VARIOUS activities were held yesterday to mark this year’s international women’s day.
In Accra the Programmes Manager in charge of Governance at Women in Law and Development in Africa,(WiLDAF), Mr Frank Bodza, urged stakeholders to advocate gender parity of women in the agricultural sector, reports Anita Nyarko-Yirenkyi
According to Mr Bodza women in that sector produce 70 per cent of the agricultural produce, which help in promoting the Gross Domestic Product of the country.
He said this during an interaction with women farmers at the Ga West Municipal Assembly in Accra yesterday, to commemorate this year’s International Women’s Day which aims to inspire women across the world.
The programme was organised by WiLDAF in collaboration with OXFAM, an international non- governmental organisation.
Mr Bodza called for the need to ensure the contribution of women at all levels to help in the decision making process.
He said some factors that affect women in agriculture were access to land, labour and capital.
“The gender gap needs to be closed to ensure effective development at all levels”, he added.
The Municipal Development Officer in charge of women in agriculture, Ms Gifty Bobuafor, urged the women to get involved in active association to help them in their activities.
Ms Patricia Essel, Programmes Manager of WiLDAF stated that the challenges that face women peasant farmers included lack of access to land, credit, equipment and services of extension officers.

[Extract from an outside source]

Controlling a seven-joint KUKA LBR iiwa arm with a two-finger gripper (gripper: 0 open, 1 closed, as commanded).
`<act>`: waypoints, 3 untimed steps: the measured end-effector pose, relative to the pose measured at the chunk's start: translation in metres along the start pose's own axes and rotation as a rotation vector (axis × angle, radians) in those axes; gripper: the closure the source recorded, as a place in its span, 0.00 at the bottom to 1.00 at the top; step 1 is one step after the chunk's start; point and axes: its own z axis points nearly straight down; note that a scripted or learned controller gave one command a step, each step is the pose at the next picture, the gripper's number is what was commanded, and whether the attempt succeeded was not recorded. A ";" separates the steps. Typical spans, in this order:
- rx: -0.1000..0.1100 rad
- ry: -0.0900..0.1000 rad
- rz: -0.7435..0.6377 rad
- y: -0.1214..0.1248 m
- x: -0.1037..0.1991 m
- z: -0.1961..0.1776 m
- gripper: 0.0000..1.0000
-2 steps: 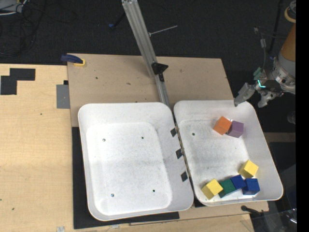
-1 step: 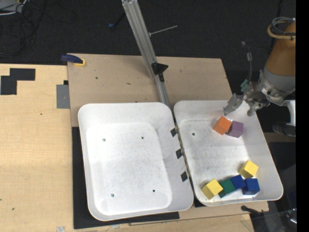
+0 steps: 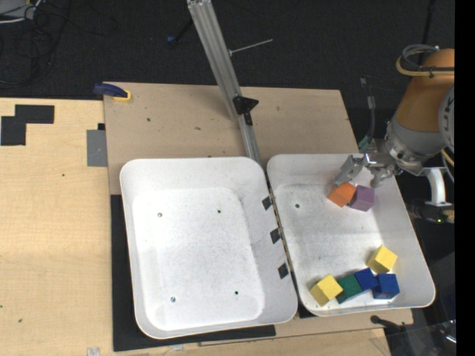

“They also lack education which affect them in their operations”, she added.
A female farmer who does not want to be named called on government to make roads leading to farms accessible to ensure that food products were sent to markets on time.
Linda Naa Deide Aryeetey reported that women (traders) at the Kaneshie market were yesterday lauded for selling food stuffs under hygienic conditions at a ceremony held in Accra to mark the International Women’s Day (IWD).
The event, which was on the theme “Safeguarding the future of the market woman in our changing markets” schooled the market women on the causes, modes of transmission, and preventive measures of diseases such as cholera, malaria and meningitis.
Madam Harriet Anita Abaidoo, a Community Development Activist, and organiser of the event, said the event was necessitated by the need to create awareness for the IWD celebration and empower market women to be clean advocates.
She said curbing cholera starts from the markets since the markets are the main sources for the distributions of food stuffs.
Madam Emily Nortey, a medical officer at the Korle-Bu Teaching Hospital (KBTH) who educated the market women on meningitis asked them to practise regular hand washing, and use their handkerchiefs when sneezing or coughing.
She encouraged them to avoid crowded areas and eat healthy foods to boost their immunity and stay strong.
Mr. Obeng Yeboah, Kaneshie District Environmental Officer, tasked the market women to ensure that the market was always kept clean to avert the spread of dangerous diseases.
He encouraged them to hold waste collectors responsible and collaborate with them to ensure that rubbish containers were emptied regularly.
The International Women’s Day celebration presents a time to reflect on progress made, to call for change in how women are treated.
This year’s celebration is meant to celebrate acts of courage and determination by ordinary women who have played an extraordinary role in the history of their countries and communities.
The theme for this year’s International Women’s Day is “Planet 50-50 by 2030: Step It Up for Gender Equality”, and consider how to accelerate momentum for the effective implementation of the new polices in favour of women.
This year’s celebration stressed the need for all to join in achieving the Sustainable Development Goal (SDG) four and five thus to ensure inclusive and quality education for all and promote lifelong learning and achieve gender equality and empower all women and girls.